Comment 12 Daniel Vetter 2013-03-05 09:15:26 UTC
Fix is merged into drm-intel-fixes now:

commit 58db81c51c080595995219f591ca834e7352731c
Author: Daniel Vetter <daniel.vetter@ffwll.ch>
Date:   Tue Mar 5 09:50:58 2013 +0100

    drm/i915: enable irqs earlier when resuming

It is a bit unclear to me why 3.8 also regressed, since all the seemingly relevant commits are only in 3.9-rc1.
Comment 13 Daniel Vetter 2013-03-05 09:16:22 UTC
Created attachment 94541 [details]
2nd try at a backport

I've found the prerequisite patch I think and added it to the backport. Please test this on top of 3.8.
Comment 14 Coacher 2013-03-06 20:50:23 UTC
(In reply to comment #12)
> It is a bit unclear to me why 3.8 also regressed, since all the seemingly
> relevant commits are only in 3.9-rc1.

I don't know either, but on my machine 3.8.0 is also affected.
Comment 15 Daniel Vetter 2013-03-06 20:52:00 UTC
Yeah, the commit which regressed things is actually in 3.8 already. I've added a cc: stable to the fix and will forward it asap:

commit 15239099d7a7a9ecdc1ccb5b187ae4cda5488ff9
Author: Daniel Vetter <daniel.vetter@ffwll.ch>
Date:   Tue Mar 5 09:50:58 2013 +0100

    drm/i915: enable irqs earlier when resuming
Comment 16 Coacher 2013-03-06 20:58:16 UTC
Thank you for your help!
Comment 17 Coacher 2013-03-27 15:31:58 UTC
Hello everyone.

I haven't tested fresh 3.8.x kernels lately because there is also another bug that's really annoying and I was running 3.7.10, but I've finally decided to give 3.8.4 a try.
Surprisingly, this bug is there.

After a little investigation I found out that at some point patch named:
"drm/i915: enable irqs earlier when resuming" was introduced to 3.8 branch and this is merely the patch attached above, but recently revert of this patch was also merged into 3.8 branch AND is included in 3.8.4. That's why this bug is resurfaced again.

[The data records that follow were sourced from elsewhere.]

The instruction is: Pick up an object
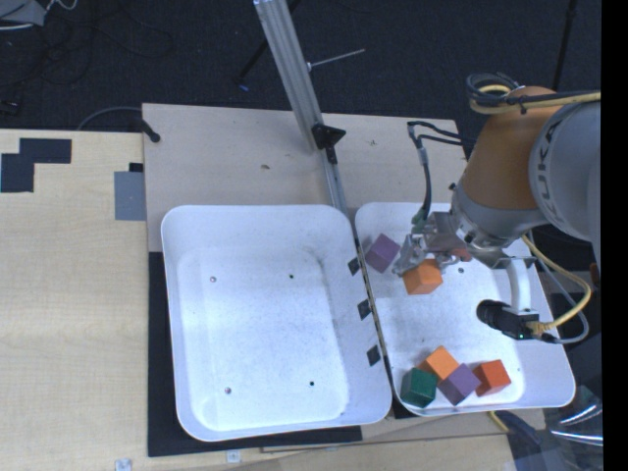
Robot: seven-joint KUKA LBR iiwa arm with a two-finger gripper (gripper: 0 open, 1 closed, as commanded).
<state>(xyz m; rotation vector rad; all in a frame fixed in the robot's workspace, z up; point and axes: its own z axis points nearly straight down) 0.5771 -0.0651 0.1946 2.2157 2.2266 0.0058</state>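
Observation:
My gripper hangs over the upper left part of the right bin. An orange block sits tilted between its fingertips, and the gripper is shut on it. A purple block lies just to the left of it, close to the bin's left wall. Near the bin's front edge there is a cluster: an orange block, a green block, a purple block and a red-orange block.
The left bin stands beside the right one, with a divider and black clips between them. A metal pole slants up from behind the bins. The arm's cables and a black fitting hang over the right bin's right side.

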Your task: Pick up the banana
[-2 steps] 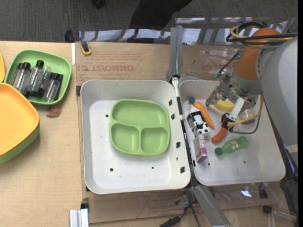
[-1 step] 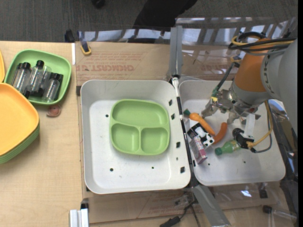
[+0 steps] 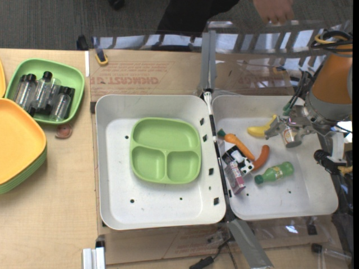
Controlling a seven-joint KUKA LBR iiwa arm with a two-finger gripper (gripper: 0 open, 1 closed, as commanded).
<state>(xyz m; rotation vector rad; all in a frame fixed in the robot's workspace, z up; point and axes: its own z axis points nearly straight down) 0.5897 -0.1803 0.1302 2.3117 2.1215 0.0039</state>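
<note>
I see banana lying unlifted in right bin | end effector beside it, grip unreadable | pickup pending

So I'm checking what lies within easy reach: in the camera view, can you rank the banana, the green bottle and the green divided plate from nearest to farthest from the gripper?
Measured from the gripper:
1. Banana, just to its left in the right bin.
2. Green bottle, lower in the same bin.
3. Green divided plate, over in the left bin.
</note>
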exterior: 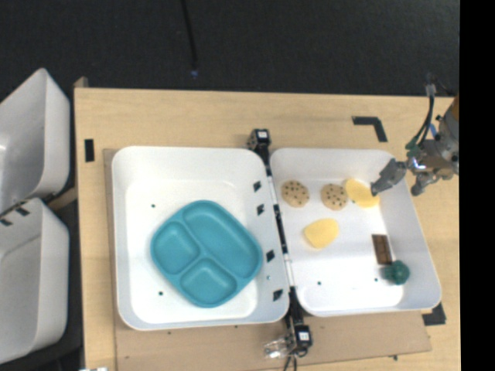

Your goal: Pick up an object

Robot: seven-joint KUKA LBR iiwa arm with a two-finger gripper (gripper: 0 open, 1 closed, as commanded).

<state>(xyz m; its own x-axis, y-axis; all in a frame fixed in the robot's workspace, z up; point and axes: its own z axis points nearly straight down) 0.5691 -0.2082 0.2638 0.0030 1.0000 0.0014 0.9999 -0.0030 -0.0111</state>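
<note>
The bench (193,118) carries two shallow white bins side by side. The left bin (131,176) holds one teal divided plate (205,252), lying flat and turned at an angle, with three compartments showing.

The right bin (309,292) holds the small items. A pale yellow piece (320,232) lies near the middle. A second yellow piece (358,191) lies toward the far right side, just beside a brown cookie (334,196). Another brown cookie (295,193) sits further left, apart from the first. A short brown bar (381,248) lies near the right wall, and a small dark green object (397,273) sits just below it, close to or touching its end; contact cannot be confirmed.

The arm enters from the right edge. The gripper (402,178) sits over the far right corner of the right bin, its fingers spread apart with nothing between them. One finger (385,180) reaches to the edge of the second yellow piece.
</note>
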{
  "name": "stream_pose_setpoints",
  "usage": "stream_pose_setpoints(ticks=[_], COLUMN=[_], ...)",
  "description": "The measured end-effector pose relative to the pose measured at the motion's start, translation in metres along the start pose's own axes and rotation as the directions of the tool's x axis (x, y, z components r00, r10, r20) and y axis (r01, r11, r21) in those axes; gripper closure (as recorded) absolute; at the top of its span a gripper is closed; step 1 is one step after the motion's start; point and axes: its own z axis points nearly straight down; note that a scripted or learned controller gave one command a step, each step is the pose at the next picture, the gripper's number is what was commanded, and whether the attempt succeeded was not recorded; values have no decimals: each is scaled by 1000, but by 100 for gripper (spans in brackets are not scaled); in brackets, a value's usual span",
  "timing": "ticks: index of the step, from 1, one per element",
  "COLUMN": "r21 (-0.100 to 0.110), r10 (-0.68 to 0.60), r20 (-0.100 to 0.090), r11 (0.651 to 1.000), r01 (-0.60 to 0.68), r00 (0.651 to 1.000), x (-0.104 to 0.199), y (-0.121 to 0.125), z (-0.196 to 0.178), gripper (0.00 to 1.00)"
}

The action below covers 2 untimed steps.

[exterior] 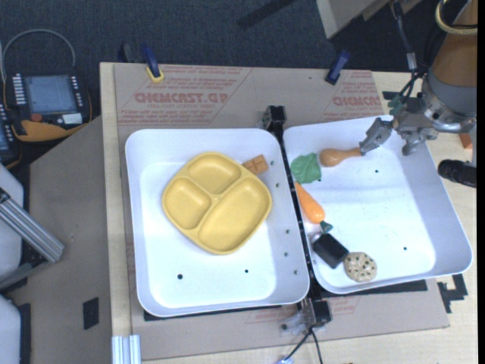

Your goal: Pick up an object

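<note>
Task thing: nothing specific is named, and nothing sits between the fingers. Nearest candidate is a tan wooden-spoon-like piece (339, 156), rounded head to the left, thin handle pointing right toward the pincer (392, 138). It lies flat in the upper-left part of the right bin (409, 226).

Pincer: two grey fingers spread apart, open, holding nothing. The left finger (375, 136) tip is just beside the handle end; can't tell if it touches. Grey arm with orange band (457, 63) comes in from the upper right.

Other items in the right bin, all along its left wall: a green leaf-shaped piece (306, 167) just left of the spoon head; an orange carrot (309, 202) below it, slanted; a small black block (330, 249); a round speckled cookie (360, 266) touching or just beside the block.

Left bin (204, 287): yellow three-compartment plate (217, 202) in the centre-upper area, a small brown block (256, 164) at its upper-right edge.

Surface: both white bins sit side by side on a brown board printed "CHEMCAST" in red (182, 95), on the bench. Blue clamps (152, 63) at the board's far edge. Floor behind is dark carpet (189, 14). A teach pendant with screen (47, 101) sits far left, an aluminium extrusion (26, 222) below it.
</note>
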Motion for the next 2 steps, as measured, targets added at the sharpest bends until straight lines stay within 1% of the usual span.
stream_pose_setpoints(ticks=[1, 2], r21=[-14, -8], r10=[-3, -3], r20=[2, 1], r11=[1000, 1000], r01=[3, 3], r00=[1000, 1000], x=[0, 3], y=[3, 1], z=[-8, 35], gripper=[0, 0])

The commit message of revert says: "It caused problems in the 3.8-stable series, but 3.9-rc is just fine." So, this revert breaking things again on 3.8.4 kernel and doesn't belong to 3.8 branch as stated in commit message.

Please revert this revert, i.e. leave the changes made with the patch "drm/i915: enable irqs earlier when resuming".
Comment 18 Daniel Vetter 2013-03-27 15:43:45 UTC
Nope, ilk rc6 is known broken, disabled by default and this patch caused at least 5 different other bugs (and tons more "me, too" reports). Since the init sequence is this messy I've essentially given up on fixing this for 3.8, since 3.9-rc kernels work correctly.

Everything should work as expected with default options on 3.8.
Comment 19 Coacher 2013-03-27 16:33:14 UTC
Ok, thank you for clarification. Will wait till 3.9 then.